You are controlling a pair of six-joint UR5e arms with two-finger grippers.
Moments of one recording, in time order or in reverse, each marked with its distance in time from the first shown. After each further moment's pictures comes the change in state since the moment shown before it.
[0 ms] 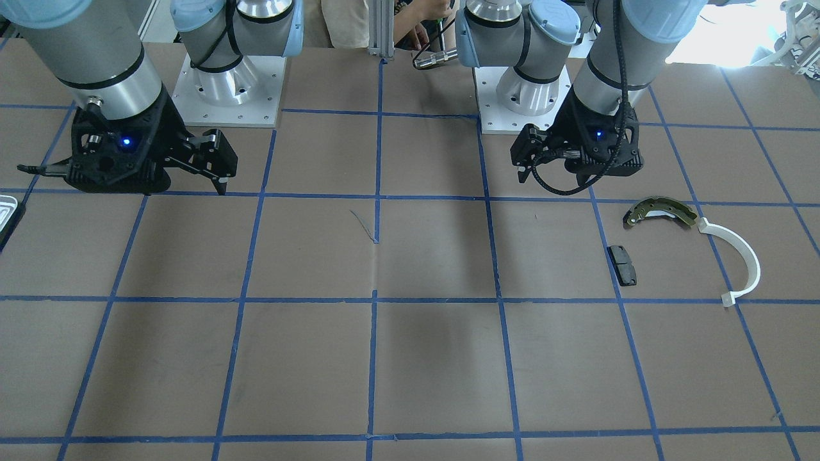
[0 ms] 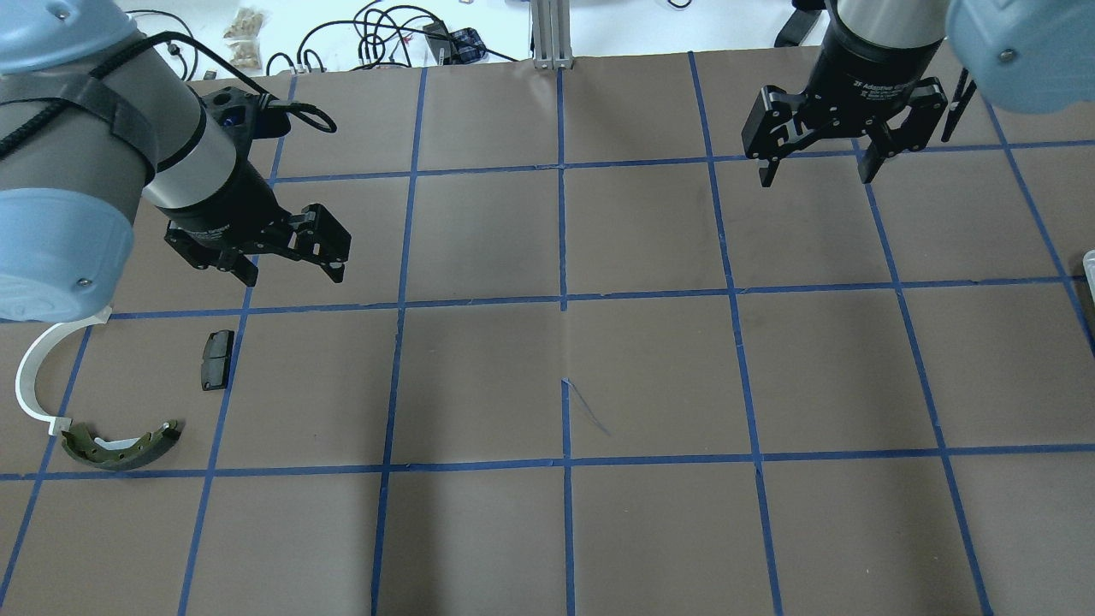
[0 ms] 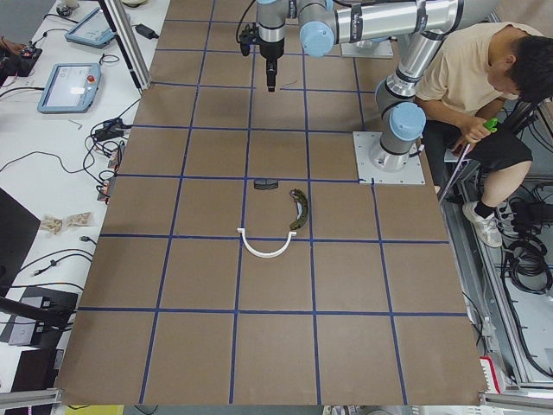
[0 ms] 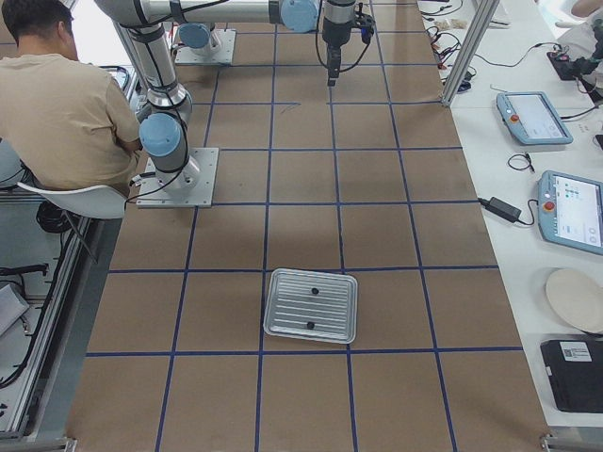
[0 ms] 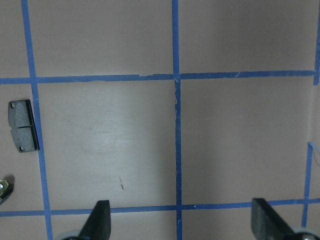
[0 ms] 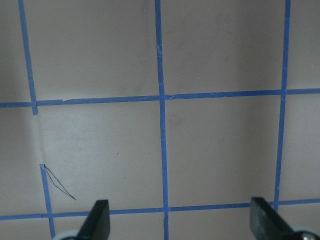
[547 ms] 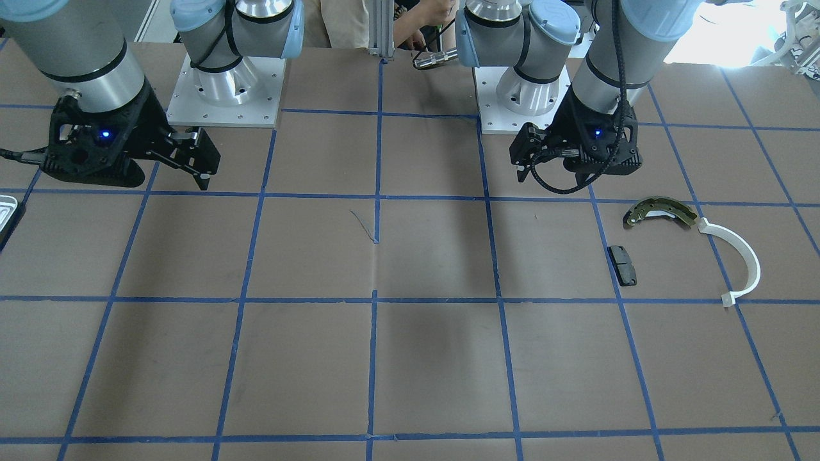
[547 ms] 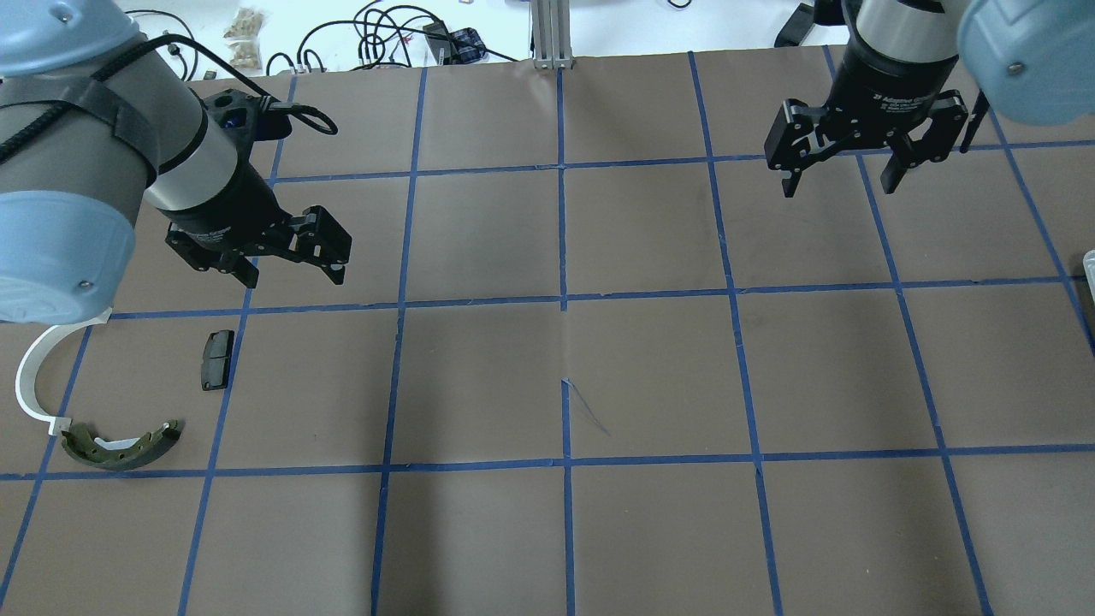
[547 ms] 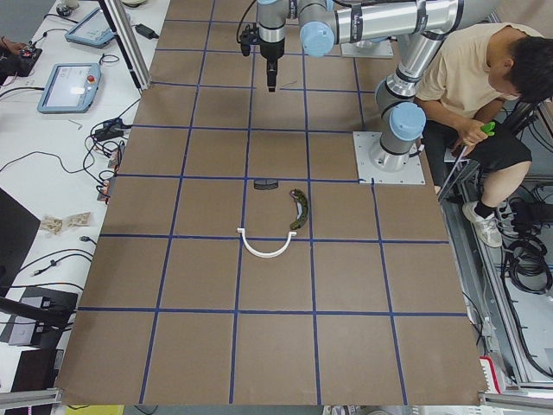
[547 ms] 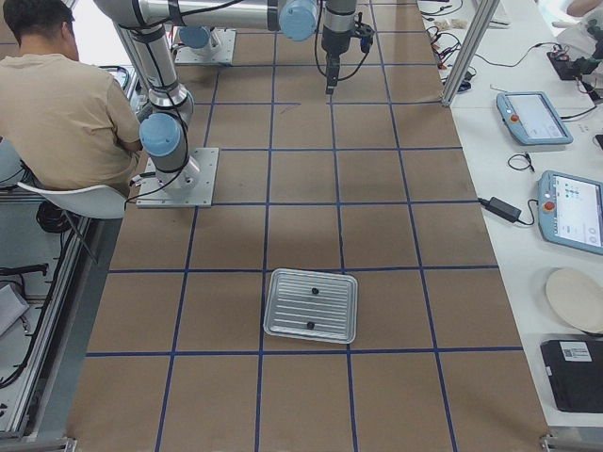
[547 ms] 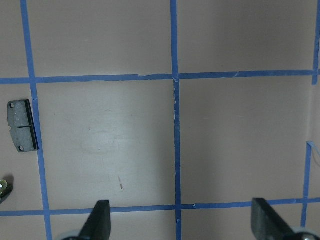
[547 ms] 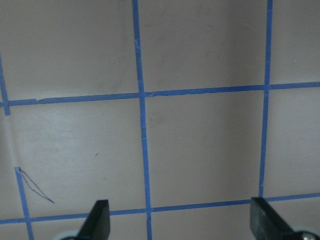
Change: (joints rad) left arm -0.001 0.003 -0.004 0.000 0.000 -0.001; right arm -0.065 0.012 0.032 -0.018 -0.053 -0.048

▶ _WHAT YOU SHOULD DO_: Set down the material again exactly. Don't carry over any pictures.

▶ _ANSWER TO THIS TASK_:
You are controlling a pair of six-joint UR5e arms with two-finger grippers.
Moments of one recording, in time order or in reverse, each marked with its distance in time from the first shown. After each further moment's pictures comes the change in state since the moment shown before it.
[0 ms] 
[0 ms] 
[0 ms] 
[0 ms] 
[0 ms] 
[0 ms] 
[547 ms] 
[547 ms] 
[547 ms] 
[547 ms] 
[547 ms] 
[547 ms] 
Change: (joints rad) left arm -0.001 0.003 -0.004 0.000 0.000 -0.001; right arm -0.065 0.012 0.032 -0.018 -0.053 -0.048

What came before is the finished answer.